A groundbreaking study reveals that AI's portrayal of Neanderthals is rooted in outdated and incorrect information. Over the past 40 years, technology has transformed into a vast library, providing instant answers. However, the accuracy of AI's responses remains a challenge. Researchers Matthew Magnani and Jon Clindaniel, from the University of Maine and the University of Chicago, respectively, conducted a study published in the journal Advances in Archaeological Practice. They aimed to assess whether AI reflects modern scientific understanding or perpetuates outdated ideas when depicting ancient life.
Neanderthals, scientifically known as Homo neanderthalensis, have been a subject of debate for over a century. Early scientists depicted them as hunched and primitive, while more recent research highlights their cultural sophistication, social complexity, and physical diversity. This evolution in understanding made Neanderthals an ideal test case for evaluating AI's grasp of changing scientific knowledge.
The researchers employed two popular AI systems: DALL-E 3 for image generation and ChatGPT using the GPT-3.5 model for text. They crafted four prompts, two without scientific accuracy requirements and two based on expert knowledge. Each prompt was tested 100 times, resulting in 400 images and 200 one-paragraph descriptions.
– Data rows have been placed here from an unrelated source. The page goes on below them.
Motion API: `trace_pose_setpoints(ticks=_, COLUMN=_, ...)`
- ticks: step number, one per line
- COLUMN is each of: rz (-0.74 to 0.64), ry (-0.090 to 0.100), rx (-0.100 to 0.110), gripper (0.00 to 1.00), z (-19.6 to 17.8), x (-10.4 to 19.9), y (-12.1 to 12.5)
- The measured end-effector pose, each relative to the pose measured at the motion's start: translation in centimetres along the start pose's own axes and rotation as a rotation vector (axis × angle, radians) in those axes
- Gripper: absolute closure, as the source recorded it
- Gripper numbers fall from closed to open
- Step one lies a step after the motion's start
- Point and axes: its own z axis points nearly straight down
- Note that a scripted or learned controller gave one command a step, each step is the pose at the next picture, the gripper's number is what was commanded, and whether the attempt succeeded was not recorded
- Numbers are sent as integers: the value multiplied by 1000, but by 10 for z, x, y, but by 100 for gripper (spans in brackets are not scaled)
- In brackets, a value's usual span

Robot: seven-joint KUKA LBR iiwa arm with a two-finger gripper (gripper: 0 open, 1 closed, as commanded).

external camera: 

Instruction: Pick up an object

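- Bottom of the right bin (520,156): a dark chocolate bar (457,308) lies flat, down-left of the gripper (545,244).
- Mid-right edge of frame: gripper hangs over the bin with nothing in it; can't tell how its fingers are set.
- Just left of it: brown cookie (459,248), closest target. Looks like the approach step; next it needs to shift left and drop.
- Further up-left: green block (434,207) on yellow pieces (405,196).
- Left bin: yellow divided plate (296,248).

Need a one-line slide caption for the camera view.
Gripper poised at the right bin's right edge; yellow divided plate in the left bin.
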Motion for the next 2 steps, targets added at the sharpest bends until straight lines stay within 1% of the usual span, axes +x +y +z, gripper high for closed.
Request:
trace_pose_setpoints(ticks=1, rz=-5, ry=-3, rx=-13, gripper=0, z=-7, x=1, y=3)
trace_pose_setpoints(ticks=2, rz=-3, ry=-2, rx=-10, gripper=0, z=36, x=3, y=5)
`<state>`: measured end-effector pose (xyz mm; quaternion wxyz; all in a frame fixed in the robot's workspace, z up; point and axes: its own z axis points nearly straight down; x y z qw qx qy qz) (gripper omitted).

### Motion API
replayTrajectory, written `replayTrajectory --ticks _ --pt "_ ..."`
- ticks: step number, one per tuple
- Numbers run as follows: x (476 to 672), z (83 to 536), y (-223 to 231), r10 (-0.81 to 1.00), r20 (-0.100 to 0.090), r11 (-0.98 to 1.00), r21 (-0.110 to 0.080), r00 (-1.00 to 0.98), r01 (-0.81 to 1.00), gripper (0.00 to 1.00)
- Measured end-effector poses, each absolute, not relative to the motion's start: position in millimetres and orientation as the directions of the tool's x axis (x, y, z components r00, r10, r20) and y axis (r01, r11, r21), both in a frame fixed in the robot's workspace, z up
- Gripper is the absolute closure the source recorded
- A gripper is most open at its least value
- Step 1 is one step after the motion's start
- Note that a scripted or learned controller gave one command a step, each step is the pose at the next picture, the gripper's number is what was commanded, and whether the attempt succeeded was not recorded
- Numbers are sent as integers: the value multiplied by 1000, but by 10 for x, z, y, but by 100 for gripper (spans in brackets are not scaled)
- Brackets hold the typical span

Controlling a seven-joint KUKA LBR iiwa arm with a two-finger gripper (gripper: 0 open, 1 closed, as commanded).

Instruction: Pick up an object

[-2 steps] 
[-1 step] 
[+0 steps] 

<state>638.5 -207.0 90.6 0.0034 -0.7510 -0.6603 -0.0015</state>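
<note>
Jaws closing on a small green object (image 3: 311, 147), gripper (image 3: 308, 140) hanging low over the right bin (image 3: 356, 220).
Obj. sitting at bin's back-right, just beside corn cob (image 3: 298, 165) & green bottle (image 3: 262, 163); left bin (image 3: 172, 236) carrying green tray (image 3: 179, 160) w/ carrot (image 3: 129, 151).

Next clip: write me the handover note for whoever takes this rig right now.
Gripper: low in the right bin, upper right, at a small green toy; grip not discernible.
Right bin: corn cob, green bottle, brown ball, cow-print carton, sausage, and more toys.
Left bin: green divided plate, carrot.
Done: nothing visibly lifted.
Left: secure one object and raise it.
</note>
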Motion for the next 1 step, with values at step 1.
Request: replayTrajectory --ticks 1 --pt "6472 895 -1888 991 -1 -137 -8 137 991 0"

The findings were striking. AI outputs often relied on outdated scientific concepts. Images frequently depicted Neanderthals with heavy hunches, thick body hair, and ape-like features, reflecting 19th-century ideas. Women and children were absent, and scenes predominantly featured muscular adult males. Text descriptions also fell short, with half not aligning with modern scholarly understanding. Over 80% of paragraphs for one prompt missed the mark, downplaying Neanderthal cultural diversity and skills.
Both images and text mixed timelines, blending primitive bodies with advanced tools like basketry, ladders, glass, metal tools, and thatched roofs, which Neanderthals did not possess. By comparing AI outputs with decades of archaeological writing, researchers estimated the AI's alignment with different eras of science. ChatGPT's text matched early 1960s scholarship, while DALL-E 3's images resembled late 1980s and early 1990s work.
The study's findings highlight a critical issue: AI's tendency to rely on older, more accessible data rather than current research. This is partly due to the limited availability of recent scientific publications, which often remain behind paywalls. The researchers emphasize the importance of making anthropological datasets and scholarly articles AI-accessible to improve accuracy.
The implications of this study extend beyond archaeology and anthropology. Generative AI influences how we create and trust images, writing, and sound, empowering individuals without formal training to explore history and science. However, it can also inadvertently spread old stereotypes and errors on a massive scale. In archaeology and anthropology, where public understanding relies heavily on visual and textual representations, inaccurate depictions can solidify misconceptions.
The study provides a template for researchers to assess the gap between scholarship and AI-generated content. Magnani suggests that teaching students to approach generative AI cautiously will lead to a more technically literate and critical society. The research underscores the need for careful use of AI tools, especially in education and science communication, and emphasizes the importance of open access research to ensure AI reflects current knowledge.
Additionally, the study introduces a method for testing AI accuracy across various fields, which can help ensure that AI technology supports learning without distorting it. The findings also highlight the interconnectedness of humans and Neanderthals, challenging previous beliefs. New discoveries suggest that humans and Neanderthals interbred 100,000 years earlier than thought, and they shared a far more complex relationship than previously imagined.